Sur le plan de l’intégration, vous avez signé un projet pilote : Pakt vum Zesummeliewen (Pacte du vivreensemble). Pourquoi avez-vous lancé ce projet ? Le but est d’inclure les citoyen(ne)s dans le vivre-ensemble de la commune. On souhaite que les gens deviennent acteurs et que les initiatives au niveau communal ne viennent pas du bourgmestre, mais des citoyen(ne)s eux/elles-mêmes. Signer ce Pacte du vivre-ensemble, c’est aussi se faire accompagner par des conseillers et conseillères à l’intégration qui suivent et conseillent les communes.

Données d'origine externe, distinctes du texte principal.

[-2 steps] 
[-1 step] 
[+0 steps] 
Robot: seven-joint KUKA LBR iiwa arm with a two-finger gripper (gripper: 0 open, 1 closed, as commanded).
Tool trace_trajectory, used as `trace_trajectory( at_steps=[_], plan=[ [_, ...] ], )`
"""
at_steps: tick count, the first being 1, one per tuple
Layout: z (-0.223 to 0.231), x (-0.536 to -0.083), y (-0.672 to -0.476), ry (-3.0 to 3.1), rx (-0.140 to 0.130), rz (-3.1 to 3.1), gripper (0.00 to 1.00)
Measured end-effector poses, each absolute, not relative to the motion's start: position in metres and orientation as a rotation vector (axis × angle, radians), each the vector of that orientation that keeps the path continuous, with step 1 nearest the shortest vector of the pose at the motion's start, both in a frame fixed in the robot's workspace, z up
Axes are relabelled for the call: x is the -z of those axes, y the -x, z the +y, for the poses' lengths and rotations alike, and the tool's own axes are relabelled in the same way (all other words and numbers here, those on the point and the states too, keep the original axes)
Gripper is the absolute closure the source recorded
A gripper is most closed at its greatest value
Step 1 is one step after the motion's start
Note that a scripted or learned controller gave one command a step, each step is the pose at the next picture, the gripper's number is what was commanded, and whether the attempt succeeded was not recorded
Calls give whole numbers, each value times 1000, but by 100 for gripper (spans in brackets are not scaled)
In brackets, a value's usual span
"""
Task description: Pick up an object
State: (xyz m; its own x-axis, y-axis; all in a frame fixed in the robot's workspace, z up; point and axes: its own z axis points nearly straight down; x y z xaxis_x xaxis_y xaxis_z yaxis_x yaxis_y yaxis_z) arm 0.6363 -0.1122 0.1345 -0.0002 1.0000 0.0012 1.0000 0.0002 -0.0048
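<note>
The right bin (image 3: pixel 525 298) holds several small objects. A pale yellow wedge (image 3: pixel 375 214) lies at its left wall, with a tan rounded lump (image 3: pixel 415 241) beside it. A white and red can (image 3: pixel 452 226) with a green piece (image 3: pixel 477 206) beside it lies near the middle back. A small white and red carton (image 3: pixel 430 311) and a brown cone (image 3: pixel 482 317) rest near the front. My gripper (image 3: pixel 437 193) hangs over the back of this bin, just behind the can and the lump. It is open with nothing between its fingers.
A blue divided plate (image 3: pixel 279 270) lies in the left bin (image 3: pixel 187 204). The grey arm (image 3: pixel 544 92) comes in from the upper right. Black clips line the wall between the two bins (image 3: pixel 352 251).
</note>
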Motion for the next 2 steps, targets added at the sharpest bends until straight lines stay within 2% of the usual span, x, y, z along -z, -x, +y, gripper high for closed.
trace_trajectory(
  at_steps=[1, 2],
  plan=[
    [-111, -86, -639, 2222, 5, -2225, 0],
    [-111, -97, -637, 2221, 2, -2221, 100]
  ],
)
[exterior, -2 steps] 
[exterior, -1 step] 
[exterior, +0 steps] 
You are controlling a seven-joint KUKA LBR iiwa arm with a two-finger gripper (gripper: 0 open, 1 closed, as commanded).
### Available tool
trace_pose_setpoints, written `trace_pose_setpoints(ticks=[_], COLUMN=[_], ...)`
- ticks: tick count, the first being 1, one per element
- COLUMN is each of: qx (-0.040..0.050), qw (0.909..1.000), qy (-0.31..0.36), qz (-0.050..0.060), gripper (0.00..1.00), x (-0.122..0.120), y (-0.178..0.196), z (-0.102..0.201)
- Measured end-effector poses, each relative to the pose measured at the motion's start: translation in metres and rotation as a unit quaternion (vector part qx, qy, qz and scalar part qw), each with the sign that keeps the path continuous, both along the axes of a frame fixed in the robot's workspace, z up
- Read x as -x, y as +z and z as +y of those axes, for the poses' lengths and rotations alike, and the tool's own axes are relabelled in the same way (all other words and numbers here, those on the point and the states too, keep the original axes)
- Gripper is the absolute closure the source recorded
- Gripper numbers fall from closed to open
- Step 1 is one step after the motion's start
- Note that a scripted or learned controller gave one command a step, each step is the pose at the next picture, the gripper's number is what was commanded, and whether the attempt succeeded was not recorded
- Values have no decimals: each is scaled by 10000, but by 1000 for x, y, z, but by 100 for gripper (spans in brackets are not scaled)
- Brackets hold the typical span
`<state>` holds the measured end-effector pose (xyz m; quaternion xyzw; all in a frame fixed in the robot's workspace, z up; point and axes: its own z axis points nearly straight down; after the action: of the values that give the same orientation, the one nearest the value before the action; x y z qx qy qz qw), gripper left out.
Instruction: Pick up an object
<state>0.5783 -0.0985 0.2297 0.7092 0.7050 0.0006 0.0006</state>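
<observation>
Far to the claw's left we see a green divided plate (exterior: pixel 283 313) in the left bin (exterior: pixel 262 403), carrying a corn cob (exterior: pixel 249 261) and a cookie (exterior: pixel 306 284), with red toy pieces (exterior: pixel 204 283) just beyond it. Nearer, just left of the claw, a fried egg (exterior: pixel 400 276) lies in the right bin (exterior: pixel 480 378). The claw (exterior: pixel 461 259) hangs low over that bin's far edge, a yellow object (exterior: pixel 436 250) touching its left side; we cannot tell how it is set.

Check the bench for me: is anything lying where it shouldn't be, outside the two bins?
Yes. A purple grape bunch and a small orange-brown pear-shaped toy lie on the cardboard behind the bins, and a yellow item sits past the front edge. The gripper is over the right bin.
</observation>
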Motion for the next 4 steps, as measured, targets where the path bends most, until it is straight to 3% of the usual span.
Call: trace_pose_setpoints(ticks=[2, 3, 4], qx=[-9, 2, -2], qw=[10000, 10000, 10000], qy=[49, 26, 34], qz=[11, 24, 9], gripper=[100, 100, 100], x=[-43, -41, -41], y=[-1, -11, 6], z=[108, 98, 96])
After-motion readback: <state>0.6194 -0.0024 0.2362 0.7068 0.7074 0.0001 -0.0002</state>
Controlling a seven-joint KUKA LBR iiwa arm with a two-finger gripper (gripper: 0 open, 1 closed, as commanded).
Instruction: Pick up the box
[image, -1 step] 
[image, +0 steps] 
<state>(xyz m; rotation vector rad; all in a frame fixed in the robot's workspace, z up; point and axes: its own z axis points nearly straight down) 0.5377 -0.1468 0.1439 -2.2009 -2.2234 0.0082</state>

Par exemple, Esch-sur-Alzette est, pour l’instant, la seule commune dans le pays ayant un projet Sport pour Tous, incluant des enfants à besoins spécifiques et en situation de handicap… Différents projets existent dans différentes communes. C’est donc justement bien de copier ce qui fonctionne dans d’autres communes. Le Pacte du vivre-ensemble est un projet transversal de participation citoyenne, qui concerne à la fois les jeunes, les personnes âgées, les personnes en situation de handicap… en fait, toutes les communautés. Esch et Luxembourg-ville sont des grandes villes avec plusieurs services à leur disposition, alors que beaucoup de communes de petite ou moyenne taille ne savent pas gérer tout cela seules. On est en train de les sensibiliser, et ça prend du temps afin que cela devienne quelque chose de solide.
Vous ne voulez pas d’un troisième mandat en tant que ministre de la Famille et de l’Intégration et ministre à la Grande Région. Mais qu’en est-il du poste de bourgmestre de la Ville de Luxembourg ? Les élections seront organisées l’année prochaine, au mois de juin. Je ne vous cache pas que j’adore ma ville. J’ai énormément d’idées. Donc on verra… Kommt Zeit, kommt Rat. (« Le temps nous le dira », ndlr).
Mais vous comptez rester active en politique ? Bien sûr. Je ne peux pas rester inactive ! Je resterai ministre et je resterai membre du bureau exécutif et du comité directeur du DP. Il faut faire de la politique parce qu’on est comme on est. Moi, j’adore être chez les gens. On me dit avoir été à toutes les assemblées générales possibles et imaginables du DP partout dans tout le pays. C’est vrai. Dès que je peux, j’y vais.